Что действительно отсутствовало в американской жизни, так это скорее нищета и нужда, а не бедность, так как на американской почве в значительной мере сохранялись "противоречия между богатым и бедным, трудолюбивым и бездельником, образованным и неучем"; и именно эти противоречия занимали умы основателей, которые, невзирая на процветание своей страны, были убеждены, что данные различия - "столь же древние, сколь и распространенные по всей земле - вечны"[99]
. И тем не менее, поскольку трудящиеся классы в Америке были хоть и бедными, но все же не нищими - свидетельства путешественников из Англии и с континента едины в своем удивлении: "На всем пути в 1200 миль я не встретил ни одного человека, кто просил бы подаяния" (Эндрю Бернаби), - нужда не оказала сколь-нибудь заметного влияния на революцию. Проблема, с которой столкнулась американская революция, была не социальной, но политической: она затрагивала не устройство общества, но форму правления. Ее суть заключалась в том, что "постоянный тяжелый труд" и недостаток досуга автоматически исключали большинство населения из активного участия в управлении - хотя, конечно же, не лишали его свободы быть представленным и избирать своих представителей. Однако представительство есть не более чем вопрос "самосохранения" или своекорыстия, оно призвано обеспечить безопасность жизни рабочих и защитить их права от нарушений со стороны правительства.

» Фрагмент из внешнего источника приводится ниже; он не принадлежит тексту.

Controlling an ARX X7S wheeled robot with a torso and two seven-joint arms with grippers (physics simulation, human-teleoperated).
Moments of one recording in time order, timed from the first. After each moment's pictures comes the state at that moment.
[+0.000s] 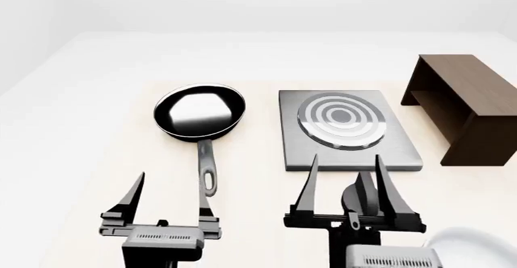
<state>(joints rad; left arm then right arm) -0.07 -0.33 0.44 -0.02 -0.06 0.35 -0.47 0.10 0.16 -0.31 0.08 -0.20 -0.66 0.48</state>
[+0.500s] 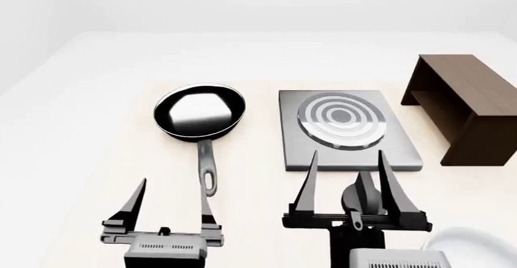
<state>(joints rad) -0.04 -0.32 0.45 -0.02 -0.03 0.37 -0.50 0.08 0.18 -0.33 -0.03 -0.20 -0.60 0.48</state>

Представительство, будучи по своей сути отрицательным гарантом, ни в коей мере не предполагает подлинного участия большинства в политике, оно неспособно пробудить в людях ту "страсть к исключительности" - "желание не только быть равным или похожим, а превосходить", - которую Джон Адамс вслед за самосохранением считал "важнейшим побудительным мотивом человеческих поступков"[100]. Таким образом, проблемой бедных - после того как их самосохранение оказалось гарантированным - стало то, что они оказались за кулисами публичной сцены, на которой исключительность могла бы себя проявить. Где бы они ни находились, они пребывали во тьме.Вот как это видел Джон Адамс: "Совесть бедняка чиста; и все же ему стыдно... Он ощущает себя вне поля зрения других, пробираясь на ощупь в потемках. Человечество его не замечает. ... В гуще толпы, в церкви, на рынке ... он в такой же темноте, как если бы находился на чердаке или в подвале. Его не осуждают, не порицают, не попрекают; его всего лишь не видят ... Быть всецело незамеченным и сознавать это - невыносимо. Если бы Робинзон Крузо на своем острове имел Александрийскую библиотеку и был уверен, что никогда снова не увидит лица человека, открыл бы он когда-нибудь книгу?"[101]
Я привела эту достаточно пространную цитату потому, что чувство несправедливости, которое она передает, убеждение, что именно мрак, а не нужда, является наиболее дегуманизирующим последствием бедности, чрезвычайно редко для литературы Нового времени; хотя, конечно, и в попытке Маркса переписать историю с точки зрения классовой борьбы можно разглядеть желание посмертно реабилитировать тех, к чьей ущербной жизни история присовокупила оскорбление забвением. По всей видимости, именно отсутствие в Америке нищеты дало Джону Адамсу возможность обнаружить политическую проблему бедности. Однако сами бедные вряд ли разделили бы его мнение о пагубном влиянии нищеты, так как оно не учитывало гораздо более очевидные разрушения, причиняемые нуждой человеческой жизни, а поскольку его мысли так и остались привилегированным знанием, они не могли оказать сколь-либо заметного влияния на историю и традицию революций. Когда - и в Америке, и во всех прочих странах - бедные становились состоятельными, они не превращались в людей, перед которыми досуг открывал простор для проявления их "желания превосходить", они отдавались скуке свободного времени, а если у них и появлялся вкус к "одобрению и похвале", то эти "блага" они рады были приобрести как можно дешевле. Другими словами, они погасили в себе страсть к исключительности и превосходству, которая могла проявить себя только в широком свете публичности. Целью политики для них оставалось самосохранение общества, и идея Джона Адамса о том, что "основная цель государства состоит в регулировании страсти к различению"[102]
, даже не стала предметом спора, она была просто забыта. Вместо того чтобы устремиться в сферу публичной политической деятельности, где только и могло существовать истинное превосходство, они предпочли распахнуть свои частные дома блистательному потреблению, выставив напоказ собственное богатство и сделав предметом всеобщего обозрения то, что по своей природе должно было быть скрыто от глаз.